### [Work to complete]
Print, exactly as written, every line from the first line of the records below through the line containing "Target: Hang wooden", and nothing further.

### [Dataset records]
====

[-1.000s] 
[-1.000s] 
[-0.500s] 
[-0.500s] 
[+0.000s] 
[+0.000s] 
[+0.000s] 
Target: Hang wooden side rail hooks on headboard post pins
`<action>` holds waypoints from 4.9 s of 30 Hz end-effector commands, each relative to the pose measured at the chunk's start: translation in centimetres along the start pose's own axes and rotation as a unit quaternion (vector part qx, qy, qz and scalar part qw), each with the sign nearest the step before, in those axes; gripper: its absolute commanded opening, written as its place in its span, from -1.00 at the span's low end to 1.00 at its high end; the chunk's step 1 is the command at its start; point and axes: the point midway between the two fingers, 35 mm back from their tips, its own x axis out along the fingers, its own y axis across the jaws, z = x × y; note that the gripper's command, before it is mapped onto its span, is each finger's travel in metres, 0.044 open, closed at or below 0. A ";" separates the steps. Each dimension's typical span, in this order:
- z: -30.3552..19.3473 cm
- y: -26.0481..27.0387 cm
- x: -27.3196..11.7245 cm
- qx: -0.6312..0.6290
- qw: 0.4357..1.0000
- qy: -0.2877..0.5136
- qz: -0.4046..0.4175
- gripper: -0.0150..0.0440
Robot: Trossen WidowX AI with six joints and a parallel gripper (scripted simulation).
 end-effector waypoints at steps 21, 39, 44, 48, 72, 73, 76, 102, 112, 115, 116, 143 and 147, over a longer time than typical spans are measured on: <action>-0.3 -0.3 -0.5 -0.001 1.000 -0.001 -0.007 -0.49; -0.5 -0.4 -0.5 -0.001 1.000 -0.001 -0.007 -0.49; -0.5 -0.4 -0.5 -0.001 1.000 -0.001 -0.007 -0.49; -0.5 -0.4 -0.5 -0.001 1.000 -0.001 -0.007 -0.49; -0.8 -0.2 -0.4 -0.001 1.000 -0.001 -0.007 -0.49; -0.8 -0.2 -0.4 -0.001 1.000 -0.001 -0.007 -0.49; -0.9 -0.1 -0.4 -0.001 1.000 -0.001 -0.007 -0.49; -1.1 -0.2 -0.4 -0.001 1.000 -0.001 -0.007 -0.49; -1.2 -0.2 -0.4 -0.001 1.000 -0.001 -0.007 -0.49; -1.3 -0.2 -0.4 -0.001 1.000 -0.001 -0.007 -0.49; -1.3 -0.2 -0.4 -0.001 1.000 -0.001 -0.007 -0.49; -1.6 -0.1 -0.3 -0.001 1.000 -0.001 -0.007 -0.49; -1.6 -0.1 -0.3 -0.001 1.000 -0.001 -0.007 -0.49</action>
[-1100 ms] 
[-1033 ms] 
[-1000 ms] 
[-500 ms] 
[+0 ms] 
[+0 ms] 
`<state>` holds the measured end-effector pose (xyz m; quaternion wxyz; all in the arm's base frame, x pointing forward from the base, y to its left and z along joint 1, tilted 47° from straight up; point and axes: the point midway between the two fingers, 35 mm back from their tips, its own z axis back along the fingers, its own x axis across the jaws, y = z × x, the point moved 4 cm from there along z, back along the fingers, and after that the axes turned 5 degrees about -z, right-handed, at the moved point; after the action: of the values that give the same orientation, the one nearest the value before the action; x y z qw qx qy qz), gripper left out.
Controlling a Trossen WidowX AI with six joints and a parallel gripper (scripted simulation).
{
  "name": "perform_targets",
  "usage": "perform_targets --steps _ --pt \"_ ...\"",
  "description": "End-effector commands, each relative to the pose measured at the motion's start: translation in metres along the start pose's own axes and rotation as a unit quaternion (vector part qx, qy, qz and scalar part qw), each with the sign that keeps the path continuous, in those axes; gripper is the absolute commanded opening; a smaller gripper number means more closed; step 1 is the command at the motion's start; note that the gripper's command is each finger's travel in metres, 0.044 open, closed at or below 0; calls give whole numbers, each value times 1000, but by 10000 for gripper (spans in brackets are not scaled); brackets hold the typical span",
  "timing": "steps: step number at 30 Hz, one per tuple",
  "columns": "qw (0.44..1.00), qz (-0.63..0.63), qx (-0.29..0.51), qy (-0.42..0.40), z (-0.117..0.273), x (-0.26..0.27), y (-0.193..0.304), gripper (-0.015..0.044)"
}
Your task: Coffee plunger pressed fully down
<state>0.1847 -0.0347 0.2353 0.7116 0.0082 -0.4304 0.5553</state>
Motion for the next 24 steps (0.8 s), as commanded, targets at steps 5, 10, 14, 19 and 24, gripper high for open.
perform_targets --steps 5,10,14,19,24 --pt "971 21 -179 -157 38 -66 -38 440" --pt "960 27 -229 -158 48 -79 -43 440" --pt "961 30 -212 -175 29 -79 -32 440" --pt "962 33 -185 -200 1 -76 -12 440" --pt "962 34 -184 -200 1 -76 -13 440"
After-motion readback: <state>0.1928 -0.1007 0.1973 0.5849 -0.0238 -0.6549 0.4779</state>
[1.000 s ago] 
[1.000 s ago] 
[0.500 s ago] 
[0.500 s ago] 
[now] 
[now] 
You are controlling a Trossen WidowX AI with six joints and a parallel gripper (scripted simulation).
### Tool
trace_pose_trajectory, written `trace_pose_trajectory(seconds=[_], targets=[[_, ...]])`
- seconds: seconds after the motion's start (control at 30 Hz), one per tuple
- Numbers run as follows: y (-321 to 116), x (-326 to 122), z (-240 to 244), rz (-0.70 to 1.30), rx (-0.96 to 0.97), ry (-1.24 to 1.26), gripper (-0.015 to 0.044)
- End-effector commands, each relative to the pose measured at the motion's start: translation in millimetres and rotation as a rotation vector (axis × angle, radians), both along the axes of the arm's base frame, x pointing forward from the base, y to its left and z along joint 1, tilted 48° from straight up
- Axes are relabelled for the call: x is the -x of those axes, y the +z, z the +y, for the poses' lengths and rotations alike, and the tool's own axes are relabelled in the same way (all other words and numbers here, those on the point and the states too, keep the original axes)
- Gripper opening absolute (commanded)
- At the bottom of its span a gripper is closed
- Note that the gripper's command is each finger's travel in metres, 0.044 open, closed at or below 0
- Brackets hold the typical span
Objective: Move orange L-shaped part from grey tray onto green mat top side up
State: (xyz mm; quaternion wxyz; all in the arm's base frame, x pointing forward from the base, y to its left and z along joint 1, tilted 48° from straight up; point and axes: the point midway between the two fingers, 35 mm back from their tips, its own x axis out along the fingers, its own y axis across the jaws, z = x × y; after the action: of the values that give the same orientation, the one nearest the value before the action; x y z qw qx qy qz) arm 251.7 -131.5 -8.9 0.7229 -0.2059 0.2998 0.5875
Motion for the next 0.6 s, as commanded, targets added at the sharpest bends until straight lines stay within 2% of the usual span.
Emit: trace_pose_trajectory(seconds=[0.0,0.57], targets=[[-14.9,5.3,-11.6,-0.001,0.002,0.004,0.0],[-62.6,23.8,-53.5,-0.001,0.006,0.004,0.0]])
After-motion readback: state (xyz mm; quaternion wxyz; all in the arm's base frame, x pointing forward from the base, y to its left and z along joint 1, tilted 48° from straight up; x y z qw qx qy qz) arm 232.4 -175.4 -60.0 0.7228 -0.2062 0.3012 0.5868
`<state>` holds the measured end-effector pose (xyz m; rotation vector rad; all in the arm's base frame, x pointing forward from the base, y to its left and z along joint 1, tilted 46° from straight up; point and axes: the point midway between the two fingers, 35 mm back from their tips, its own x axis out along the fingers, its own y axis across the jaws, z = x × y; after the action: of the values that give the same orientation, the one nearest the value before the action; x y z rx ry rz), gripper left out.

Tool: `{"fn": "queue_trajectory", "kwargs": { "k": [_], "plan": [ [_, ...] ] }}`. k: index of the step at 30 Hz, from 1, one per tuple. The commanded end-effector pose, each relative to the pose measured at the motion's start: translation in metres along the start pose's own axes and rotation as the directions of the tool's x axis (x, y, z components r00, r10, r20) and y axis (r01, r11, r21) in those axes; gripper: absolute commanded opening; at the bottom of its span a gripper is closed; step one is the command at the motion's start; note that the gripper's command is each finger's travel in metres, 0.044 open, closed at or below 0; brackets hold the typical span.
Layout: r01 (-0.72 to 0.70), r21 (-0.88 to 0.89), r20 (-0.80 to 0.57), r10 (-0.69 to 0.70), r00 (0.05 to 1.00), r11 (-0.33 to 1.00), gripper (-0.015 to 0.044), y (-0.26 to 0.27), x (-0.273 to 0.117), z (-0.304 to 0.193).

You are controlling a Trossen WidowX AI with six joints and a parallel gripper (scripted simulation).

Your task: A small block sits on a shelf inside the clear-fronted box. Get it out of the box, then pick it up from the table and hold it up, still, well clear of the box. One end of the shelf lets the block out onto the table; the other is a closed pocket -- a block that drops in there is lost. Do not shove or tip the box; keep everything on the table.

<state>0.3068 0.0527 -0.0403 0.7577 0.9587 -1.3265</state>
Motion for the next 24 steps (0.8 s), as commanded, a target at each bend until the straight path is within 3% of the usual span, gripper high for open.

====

### [Answer space]
[-1.000s] 
[-1.000s] 
[-0.500s] 
[-0.500s] 
[+0.000s] 
[+0.000s] 
[+0.000s] 
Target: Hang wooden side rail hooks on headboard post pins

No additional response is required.